There are a few main things we want to check when reviewing a dataset. This list may expand as we get more experience during the hackathon of potential issues.

General things to check

  • The name of the dataset is descriptive
  • The name of the dataset reflects existing names for datasets (to help with SEO for datasets and to make links clearer)
  • You are able to load (some) of the data
    • Can you load some of the data using load_dataset('biglam/NAMEOFDATASET')?
    • If the dataset is very large you may load a portion of the data
  • The datasets viewer displays the dataset preview successfully

Note the preview will only work if either the dataset is streamable or if [the repo contains dataset_infos.json file + this file contains the sizes for each split + only for the splits whose size is lower than 100 MB]; in the future it will work for all datasets independently of their size and whether they are streamable or not, but this is not yet supported. You should therefore not take a failure for the preview to load as an indication that the dataset has an issue, however, if the preview works this is a good sign that the script does load data successfully.

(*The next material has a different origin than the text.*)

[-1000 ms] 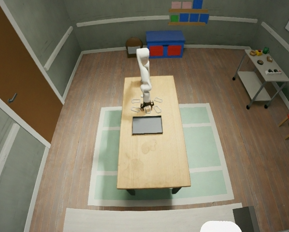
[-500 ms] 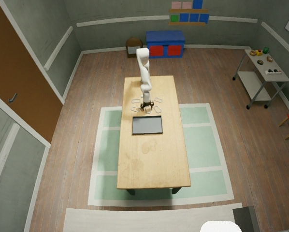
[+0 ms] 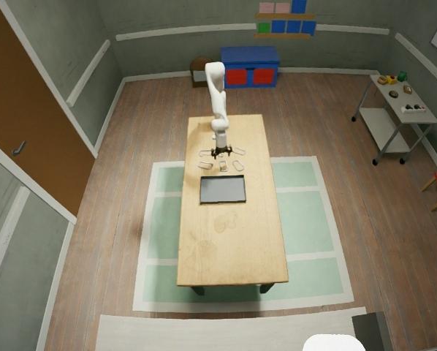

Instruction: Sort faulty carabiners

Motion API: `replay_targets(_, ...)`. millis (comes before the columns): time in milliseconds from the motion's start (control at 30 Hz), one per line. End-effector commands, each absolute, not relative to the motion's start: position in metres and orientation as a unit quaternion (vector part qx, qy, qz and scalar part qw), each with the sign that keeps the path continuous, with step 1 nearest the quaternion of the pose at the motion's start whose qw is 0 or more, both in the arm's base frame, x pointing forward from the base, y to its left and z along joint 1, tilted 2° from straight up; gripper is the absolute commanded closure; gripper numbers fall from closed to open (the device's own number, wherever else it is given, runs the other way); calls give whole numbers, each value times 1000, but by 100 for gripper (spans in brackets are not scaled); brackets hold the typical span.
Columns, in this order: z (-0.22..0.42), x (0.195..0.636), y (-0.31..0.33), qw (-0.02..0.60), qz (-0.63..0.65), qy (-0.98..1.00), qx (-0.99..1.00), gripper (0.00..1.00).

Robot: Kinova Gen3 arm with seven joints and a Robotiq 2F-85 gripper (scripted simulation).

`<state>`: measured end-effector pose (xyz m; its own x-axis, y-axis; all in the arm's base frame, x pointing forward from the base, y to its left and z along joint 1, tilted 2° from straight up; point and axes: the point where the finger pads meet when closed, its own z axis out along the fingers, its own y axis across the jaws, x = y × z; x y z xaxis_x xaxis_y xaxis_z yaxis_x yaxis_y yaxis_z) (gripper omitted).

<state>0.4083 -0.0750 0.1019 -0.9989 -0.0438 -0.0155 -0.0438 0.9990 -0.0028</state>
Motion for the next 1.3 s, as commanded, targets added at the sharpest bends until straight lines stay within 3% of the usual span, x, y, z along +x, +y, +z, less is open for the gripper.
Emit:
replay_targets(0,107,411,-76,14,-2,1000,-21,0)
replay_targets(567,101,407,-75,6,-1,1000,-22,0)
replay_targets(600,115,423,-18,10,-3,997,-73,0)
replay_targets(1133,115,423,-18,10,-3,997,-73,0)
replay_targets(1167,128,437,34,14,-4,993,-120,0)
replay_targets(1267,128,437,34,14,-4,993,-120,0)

  • The features for a dataset make sense. Sometimes this won't be straightforward but we want to try and catch obvious things that could be improved.
    • Labels are stored as ClassLabel
    • Labels have useful names encoded whenever possible i.e. prefer positive, negative to LABEL_0, LABEL_1
  • Column names are descriptive/easily understood
    • If columns are not easily understood make sure they are documented in the Datacard.

For datasets that have uploaded the underlying data directly

  • Check that all of the data appears to be available (comparing against a source if this is easily done)
  • Check that data appears consistent (i.e. there aren't stray file types you wouldn't expect)
  • Whilst not necessary, if there are many files/large files then compression might make sense using "gzip", "bz2" or "xz" compression.

For datasets using dataset loading scripts

The things to look out for in datasets using a dataset loading script include many of the same considerations as above. For simple scripts which load from a CSV file, directory, etc. the main things to check are:

  • the script doesn't load too much into memory at once (if avoidable) i.e. prefer a script that loads data from a CSV a line at a time rather than loading a large CSV into memory
  • the features make sense
  • data isn't discarded without reason. Discarding data may sometimes be necessary but it should be justified why for example, a column isn't included in the dataset.

For more complex datasets the main things we will want to review include:

  • the configurations (if any) make sense
  • if the script uses an API try and ensure that the script isn't making multiple repeated requests where this can be avoided
  • scripts dealing with APIs may also need additional error handling compared to scripts that load 'static' data.

This list isn't exhaustive. It's suggested that for more complex datasets a few people (or a datasets maintainer) are involved in the review.

Marking as done

Once a dataset has been reviewed and is complete we can close the issue. This will mark the dataset as done on the project board. At the same time, you should remove your assignment from that issue so it is clearer who worked on adding that dataset.